4.3 Experimental design and implementation
Performance of different feature selection techniques is
examined through machine learning pipeline consisting of four
main steps – (1) data processing, (2) feature selection, (3) model
training and (4) model evaluation; their linkage is characterized
in Fig. 2. To ensure the stability of the outcomes, the process is
repeated 50 times. The pipeline is implemented in the R
language for statistical programming, specifically in
Microsoft R 3.5.1.
Data processing – Original churn dataset is randomly stratified
into the train (60 % of examples) and test set (40 % of
examples). Data transformations are performed on the train set
and projected to the test set to prevent data leak. Non-binary
factor columns are concealed with the one-hot encoding scheme.

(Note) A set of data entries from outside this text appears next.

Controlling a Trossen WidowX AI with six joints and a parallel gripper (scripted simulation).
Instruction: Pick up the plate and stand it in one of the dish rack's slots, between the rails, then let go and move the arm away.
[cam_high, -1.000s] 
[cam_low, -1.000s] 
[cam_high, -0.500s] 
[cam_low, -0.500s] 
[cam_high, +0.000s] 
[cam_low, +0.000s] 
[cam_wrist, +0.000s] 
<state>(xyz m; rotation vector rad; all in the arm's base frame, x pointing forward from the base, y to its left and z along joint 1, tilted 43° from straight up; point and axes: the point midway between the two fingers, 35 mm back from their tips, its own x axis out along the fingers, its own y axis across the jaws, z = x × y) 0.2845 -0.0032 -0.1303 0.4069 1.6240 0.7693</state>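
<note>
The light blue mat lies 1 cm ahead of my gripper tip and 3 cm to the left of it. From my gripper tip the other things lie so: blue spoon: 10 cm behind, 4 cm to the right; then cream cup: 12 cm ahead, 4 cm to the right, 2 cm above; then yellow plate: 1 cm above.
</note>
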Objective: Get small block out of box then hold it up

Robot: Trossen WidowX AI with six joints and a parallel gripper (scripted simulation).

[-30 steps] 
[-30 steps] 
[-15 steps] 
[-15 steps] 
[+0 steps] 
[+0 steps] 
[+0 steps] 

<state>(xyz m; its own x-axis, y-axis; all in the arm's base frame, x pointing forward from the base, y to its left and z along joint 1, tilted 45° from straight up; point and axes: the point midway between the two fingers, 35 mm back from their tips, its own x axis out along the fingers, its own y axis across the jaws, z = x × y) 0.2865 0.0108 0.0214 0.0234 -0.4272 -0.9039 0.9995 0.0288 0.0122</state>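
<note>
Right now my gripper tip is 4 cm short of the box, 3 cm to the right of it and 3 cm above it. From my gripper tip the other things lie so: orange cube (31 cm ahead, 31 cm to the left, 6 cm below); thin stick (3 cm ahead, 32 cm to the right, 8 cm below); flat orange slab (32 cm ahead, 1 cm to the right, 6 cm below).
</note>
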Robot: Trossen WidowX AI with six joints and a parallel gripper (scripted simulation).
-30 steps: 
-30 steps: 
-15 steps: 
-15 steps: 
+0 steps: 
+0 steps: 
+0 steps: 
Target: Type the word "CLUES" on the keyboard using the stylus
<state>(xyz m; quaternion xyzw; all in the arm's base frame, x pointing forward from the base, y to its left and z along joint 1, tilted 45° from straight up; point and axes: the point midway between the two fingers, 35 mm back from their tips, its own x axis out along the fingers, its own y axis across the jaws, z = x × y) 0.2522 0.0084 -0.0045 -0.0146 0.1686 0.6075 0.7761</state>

Numerical/integer features are expanded to 2nd-degree
interaction terms, which results in a total of 158 explanatory
variables. Consequently, all numerical/integer features are
centered and scaled. Features with near zero variability are
removed.
Feature selection – Processed train set serves as the only input to
feature selection block. To address computational complexity
and class imbalance in the feature selection procedure, we
propose a balanced clustering method to reduce the number of
observations. The algorithm is described with pseudo-code in
Fig. 3. It is worth noting that the upper boundary for the
expected number of examples per class is limited by properties
of the train set. The procedure is implemented with clustering
- 58 -